JULY 2008

Senate blocks renewable energy incentives and tax breaks
The Senate has now failed to pass two such bills

The United States Senate blocked more than $50 billion in tax credits for renewable energy and research in June.

In a 50-44 vote, the Senate ended the debate and voted on two bills that would have revoked tax breaks for oil companies and extended tax credits to renewable energy businesses.

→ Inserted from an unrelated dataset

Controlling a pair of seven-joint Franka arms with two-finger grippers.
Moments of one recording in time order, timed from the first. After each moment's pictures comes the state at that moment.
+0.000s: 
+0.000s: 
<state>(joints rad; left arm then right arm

The first bill would have repealed tax breaks for major oil and gas companies, estimated at a value of $17 billion over the next 10 years and suspend filling of the Strategic Petroleum Reserve through the end of 2008. The bill, the Consumer First Energy Act, would also have levied a 25 percent tax on “windfall profits” of major oil companies. The tax dollars generated would have been invested in the Energy Independence and Security Act Trust Fund. Companies could avoid the tax by investing in renewable energy. This bill fell short by a vote of 51-43.

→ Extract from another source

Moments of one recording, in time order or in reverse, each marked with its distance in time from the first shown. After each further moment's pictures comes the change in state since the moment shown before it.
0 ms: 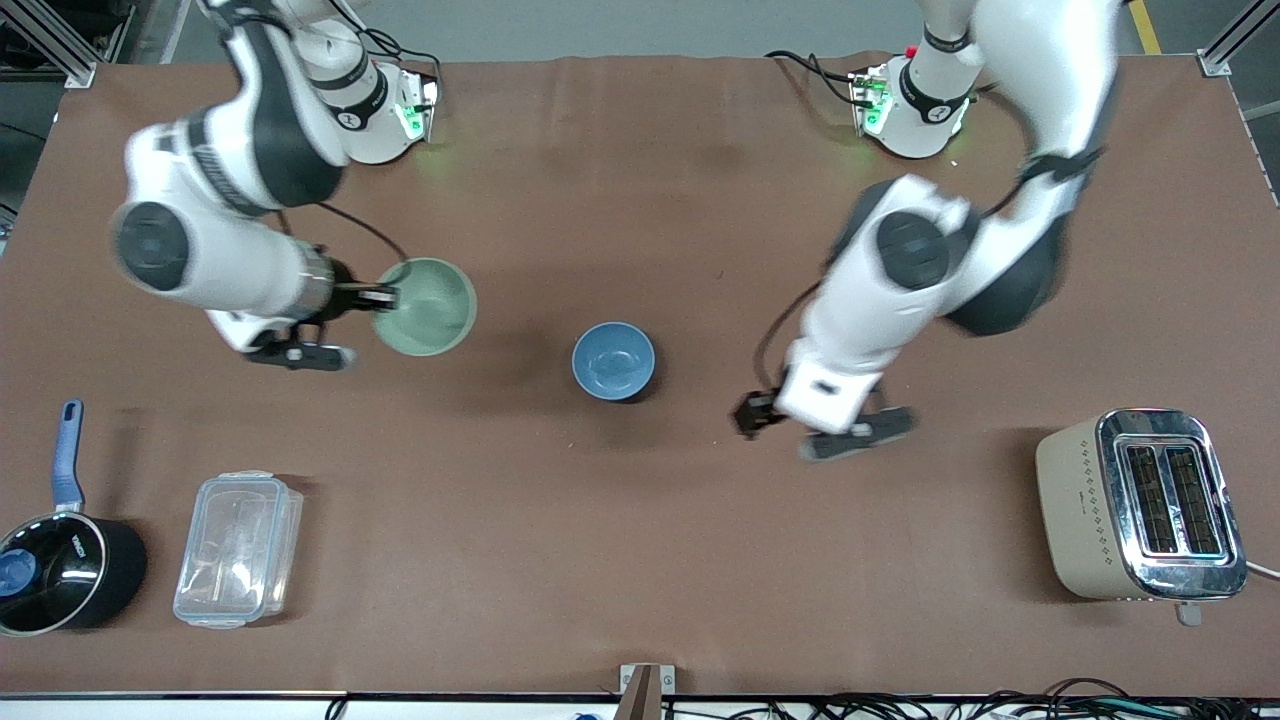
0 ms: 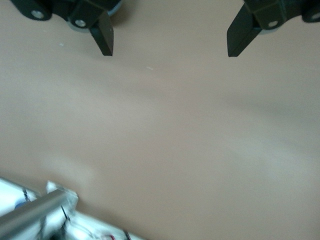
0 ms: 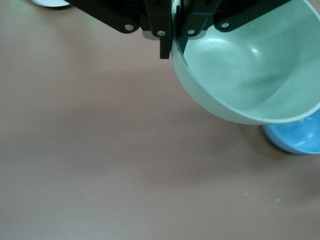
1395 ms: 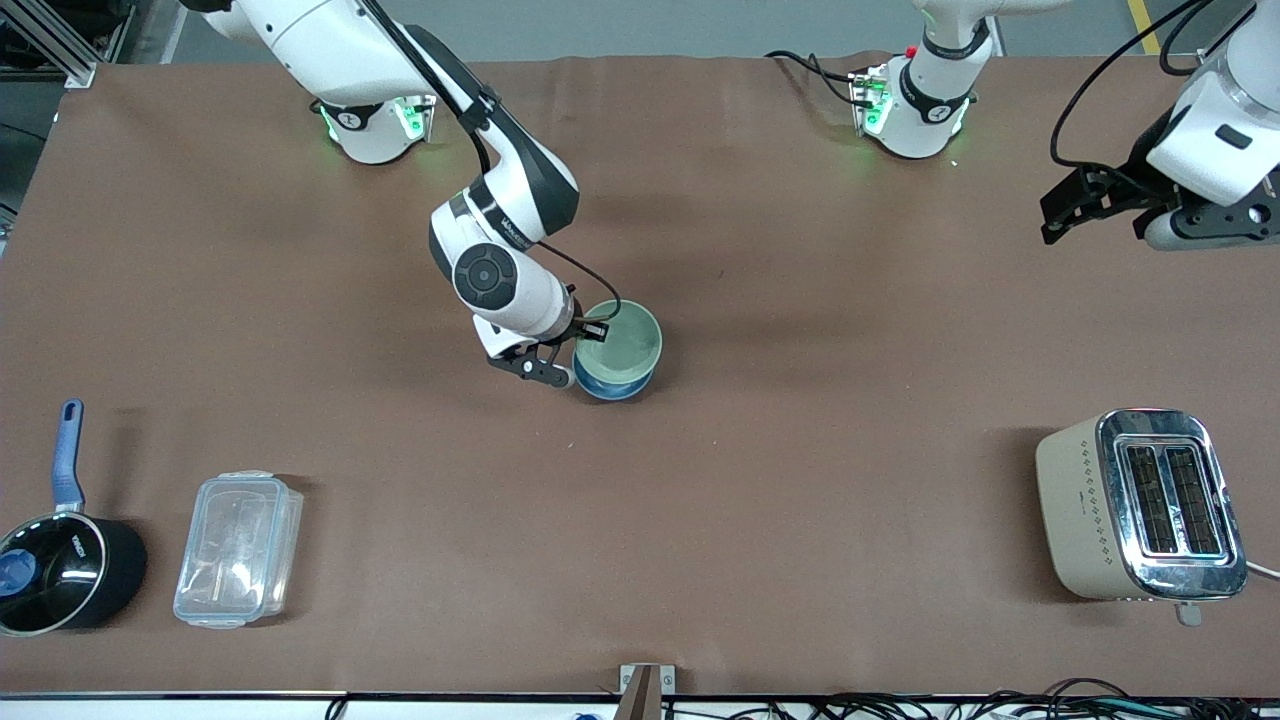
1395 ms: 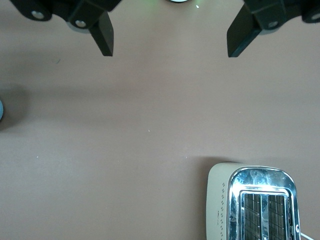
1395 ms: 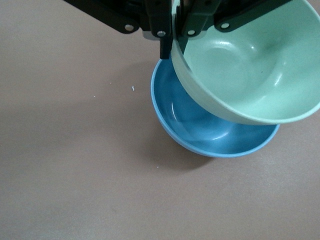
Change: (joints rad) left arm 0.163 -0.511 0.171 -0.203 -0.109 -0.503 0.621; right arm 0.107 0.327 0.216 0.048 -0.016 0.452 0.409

The Renewable Energy and Job Creation Act of 2008 was the second bill that the Senate failed to pass. This $54 billion bill would have extended tax breaks for renewable energy set to expire at the end of 2008. The bill would have extended the investment tax credit for solar energy for six years; a three-year extension for biomass, geothermal, hydropower, landfill gas, and solid waste; and a one-year extension of the tax credit for wind energy.

Funding for the tax credits would have come from closing loopholes for hedge fund managers and multinational corporations.